» Action item
Write back every record verbatim.

[Records drawn from a dataset]
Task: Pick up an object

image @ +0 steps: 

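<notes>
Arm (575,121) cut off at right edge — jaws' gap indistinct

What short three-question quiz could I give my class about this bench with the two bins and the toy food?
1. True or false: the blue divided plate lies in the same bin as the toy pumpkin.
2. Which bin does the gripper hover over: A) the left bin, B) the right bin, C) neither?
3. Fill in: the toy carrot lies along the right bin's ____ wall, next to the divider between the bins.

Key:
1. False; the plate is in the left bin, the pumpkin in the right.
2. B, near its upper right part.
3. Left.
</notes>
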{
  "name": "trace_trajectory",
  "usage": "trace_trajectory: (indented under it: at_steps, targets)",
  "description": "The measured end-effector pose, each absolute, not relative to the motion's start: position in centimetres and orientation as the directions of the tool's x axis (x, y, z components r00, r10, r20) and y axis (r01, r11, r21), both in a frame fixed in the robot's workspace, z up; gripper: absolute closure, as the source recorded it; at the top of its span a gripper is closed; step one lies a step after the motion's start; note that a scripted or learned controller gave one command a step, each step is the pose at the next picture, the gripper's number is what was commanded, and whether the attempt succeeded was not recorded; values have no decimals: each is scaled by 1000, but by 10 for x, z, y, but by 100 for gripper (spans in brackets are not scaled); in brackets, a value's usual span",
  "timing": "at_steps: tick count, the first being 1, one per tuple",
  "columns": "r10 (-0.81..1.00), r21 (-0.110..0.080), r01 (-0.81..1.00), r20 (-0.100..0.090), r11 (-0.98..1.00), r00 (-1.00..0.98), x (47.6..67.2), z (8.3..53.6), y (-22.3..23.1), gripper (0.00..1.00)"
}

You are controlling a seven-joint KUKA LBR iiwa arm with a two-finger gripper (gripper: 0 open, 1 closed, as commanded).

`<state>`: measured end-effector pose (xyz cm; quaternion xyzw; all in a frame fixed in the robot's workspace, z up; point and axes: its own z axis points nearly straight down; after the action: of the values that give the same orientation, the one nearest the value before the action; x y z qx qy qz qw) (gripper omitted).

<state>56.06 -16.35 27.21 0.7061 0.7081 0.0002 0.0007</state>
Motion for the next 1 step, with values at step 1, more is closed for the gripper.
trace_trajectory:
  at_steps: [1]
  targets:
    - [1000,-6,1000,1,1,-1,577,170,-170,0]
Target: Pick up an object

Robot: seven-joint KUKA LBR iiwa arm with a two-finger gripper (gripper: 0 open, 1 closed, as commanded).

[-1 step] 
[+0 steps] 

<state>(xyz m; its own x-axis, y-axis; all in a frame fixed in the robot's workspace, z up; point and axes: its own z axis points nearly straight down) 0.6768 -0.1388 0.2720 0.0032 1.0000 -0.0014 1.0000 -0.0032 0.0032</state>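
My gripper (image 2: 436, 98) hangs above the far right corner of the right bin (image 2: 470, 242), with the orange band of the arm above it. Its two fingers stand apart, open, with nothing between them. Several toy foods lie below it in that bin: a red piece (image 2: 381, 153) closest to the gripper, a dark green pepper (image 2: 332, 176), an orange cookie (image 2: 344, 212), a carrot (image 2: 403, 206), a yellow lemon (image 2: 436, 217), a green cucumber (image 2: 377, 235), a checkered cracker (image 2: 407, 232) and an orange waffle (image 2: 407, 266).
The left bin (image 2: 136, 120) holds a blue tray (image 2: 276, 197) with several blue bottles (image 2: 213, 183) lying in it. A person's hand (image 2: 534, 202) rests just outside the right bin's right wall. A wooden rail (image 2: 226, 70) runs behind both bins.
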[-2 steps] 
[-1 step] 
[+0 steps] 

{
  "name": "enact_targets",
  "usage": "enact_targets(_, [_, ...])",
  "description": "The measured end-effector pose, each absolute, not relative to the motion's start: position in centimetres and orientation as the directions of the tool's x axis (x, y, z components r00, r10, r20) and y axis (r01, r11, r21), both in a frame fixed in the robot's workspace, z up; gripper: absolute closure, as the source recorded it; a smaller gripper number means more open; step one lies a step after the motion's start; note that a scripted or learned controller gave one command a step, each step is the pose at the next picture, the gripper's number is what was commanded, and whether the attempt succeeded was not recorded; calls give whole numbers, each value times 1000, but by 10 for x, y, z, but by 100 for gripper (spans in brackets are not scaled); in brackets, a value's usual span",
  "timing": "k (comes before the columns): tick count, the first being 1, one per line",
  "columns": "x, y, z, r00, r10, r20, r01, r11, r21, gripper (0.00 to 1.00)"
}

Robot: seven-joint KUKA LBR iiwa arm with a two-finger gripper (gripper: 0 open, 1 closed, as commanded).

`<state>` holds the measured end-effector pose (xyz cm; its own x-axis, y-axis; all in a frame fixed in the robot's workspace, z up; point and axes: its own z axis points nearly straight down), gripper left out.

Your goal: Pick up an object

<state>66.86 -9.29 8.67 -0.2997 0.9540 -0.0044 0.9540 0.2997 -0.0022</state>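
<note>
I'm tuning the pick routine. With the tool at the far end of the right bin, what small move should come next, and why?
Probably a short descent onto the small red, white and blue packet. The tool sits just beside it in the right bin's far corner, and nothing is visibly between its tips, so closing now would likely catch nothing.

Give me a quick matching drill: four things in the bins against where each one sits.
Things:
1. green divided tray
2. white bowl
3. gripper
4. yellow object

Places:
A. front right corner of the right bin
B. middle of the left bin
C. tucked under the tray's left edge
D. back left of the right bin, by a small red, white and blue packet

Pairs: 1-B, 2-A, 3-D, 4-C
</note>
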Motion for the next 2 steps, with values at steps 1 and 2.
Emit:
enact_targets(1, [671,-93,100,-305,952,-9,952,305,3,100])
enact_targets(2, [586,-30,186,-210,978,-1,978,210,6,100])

» Result for this exercise
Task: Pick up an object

image @ +0 steps: 

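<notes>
Arm (575,121) cut off at right edge — jaws' gap indistinct

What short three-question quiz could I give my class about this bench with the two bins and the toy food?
1. True or false: the blue divided plate lies in the same bin as the toy pumpkin.
2. Which bin does the gripper hover over: A) the left bin, B) the right bin, C) neither?
3. Fill in: the toy carrot lies along the right bin's ____ wall, next to the divider between the bins.

Key:
1. False; the plate is in the left bin, the pumpkin in the right.
2. B, near its upper right part.
3. Left.
</notes>
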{
  "name": "trace_trajectory",
  "usage": "trace_trajectory: (indented under it: at_steps, targets)",
  "description": "The measured end-effector pose, each absolute, not relative to the motion's start: position in centimetres and orientation as the directions of the tool's x axis (x, y, z components r00, r10, r20) and y axis (r01, r11, r21), both in a frame fixed in the robot's workspace, z up; gripper: absolute closure, as the source recorded it; at the top of its span a gripper is closed; step one lies a step after the motion's start; note that a scripted or learned controller gave one command a step, each step is the pose at the next picture, the gripper's number is what was commanded, and whether the attempt succeeded was not recorded; values have no decimals: each is scaled by 1000, but by 10 for x, z, y, but by 100 for gripper (spans in brackets are not scaled); in brackets, a value's usual span",
  "timing": "at_steps: tick count, the first being 1, one per tuple",
  "columns": "r10 (-0.81..1.00), r21 (-0.110..0.080), r01 (-0.81..1.00), r20 (-0.100..0.090), r11 (-0.98..1.00), r00 (-1.00..0.98), x (47.6..67.2), z (8.3..53.6), y (-22.3..23.1), gripper (0.00..1.00)"
}

You are controlling a seven-joint KUKA LBR iiwa arm with a two-finger gripper (gripper: 0 open, 1 closed, as commanded).

`<state>`: measured end-effector pose (xyz cm; quaternion xyzw; all in a frame fixed in the robot's workspace, z up; point and axes: its own z axis points nearly straight down; after the action: of the values that give the same orientation, the one nearest the value before the action; x y z qx qy qz qw) (gripper omitted).

<state>56.06 -16.35 27.21 0.7061 0.7081 0.0002 0.0007</state>
Motion for the next 1 step, with values at step 1, more is closed for the gripper.
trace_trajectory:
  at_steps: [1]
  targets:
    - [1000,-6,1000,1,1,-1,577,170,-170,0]
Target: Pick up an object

Robot: seven-joint KUKA LBR iiwa arm with a two-finger gripper (gripper: 0 open, 1 closed, as commanded).

[-1 step] 
[+0 steps] 

<state>(xyz m; its own x-axis, y-axis; all in a frame fixed in the robot's workspace, z up; point and axes: its own z axis points nearly straight down) 0.6768 -0.1388 0.2720 0.0032 1.0000 -0.0014 1.0000 -0.0032 0.0032</state>
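My gripper (image 2: 436, 98) hangs above the far right corner of the right bin (image 2: 470, 242), with the orange band of the arm above it. Its two fingers stand apart, open, with nothing between them. Several toy foods lie below it in that bin: a red piece (image 2: 381, 153) closest to the gripper, a dark green pepper (image 2: 332, 176), an orange cookie (image 2: 344, 212), a carrot (image 2: 403, 206), a yellow lemon (image 2: 436, 217), a green cucumber (image 2: 377, 235), a checkered cracker (image 2: 407, 232) and an orange waffle (image 2: 407, 266).
The left bin (image 2: 136, 120) holds a blue tray (image 2: 276, 197) with several blue bottles (image 2: 213, 183) lying in it. A person's hand (image 2: 534, 202) rests just outside the right bin's right wall. A wooden rail (image 2: 226, 70) runs behind both bins.
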[-2 steps] 
[-1 step] 
[+0 steps] 

{
  "name": "enact_targets",
  "usage": "enact_targets(_, [_, ...])",
  "description": "The measured end-effector pose, each absolute, not relative to the motion's start: position in centimetres and orientation as the directions of the tool's x axis (x, y, z components r00, r10, r20) and y axis (r01, r11, r21), both in a frame fixed in the robot's workspace, z up; gripper: absolute closure, as the source recorded it; a smaller gripper number means more open; step one lies a step after the motion's start; note that a scripted or learned controller gave one command a step, each step is the pose at the next picture, the gripper's number is what was commanded, and whether the attempt succeeded was not recorded; calls give whole numbers, each value times 1000, but by 10 for x, y, z, but by 100 for gripper (spans in brackets are not scaled); in brackets, a value's usual span",
  "timing": "k (comes before the columns): tick count, the first being 1, one per line",
  "columns": "x, y, z, r00, r10, r20, r01, r11, r21, gripper (0.00 to 1.00)"
}

Robot: seven-joint KUKA LBR iiwa arm with a two-finger gripper (gripper: 0 open, 1 closed, as commanded).

`<state>` holds the measured end-effector pose (xyz cm; its own x-axis, y-axis; all in a frame fixed in the robot's workspace, z up; point and axes: its own z axis points nearly straight down), gripper left out.

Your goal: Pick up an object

<state>66.86 -9.29 8.67 -0.2997 0.9540 -0.0044 0.9540 0.2997 -0.0022</state>
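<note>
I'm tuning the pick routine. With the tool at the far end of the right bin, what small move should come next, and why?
Probably a short descent onto the small red, white and blue packet. The tool sits just beside it in the right bin's far corner, and nothing is visibly between its tips, so closing now would likely catch nothing.

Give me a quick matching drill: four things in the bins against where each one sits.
Things:
1. green divided tray
2. white bowl
3. gripper
4. yellow object

Places:
A. front right corner of the right bin
B. middle of the left bin
C. tucked under the tray's left edge
D. back left of the right bin, by a small red, white and blue packet

Pairs: 1-B, 2-A, 3-D, 4-C
</note>
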Motion for the next 2 steps, with values at steps 1 and 2.
Emit:
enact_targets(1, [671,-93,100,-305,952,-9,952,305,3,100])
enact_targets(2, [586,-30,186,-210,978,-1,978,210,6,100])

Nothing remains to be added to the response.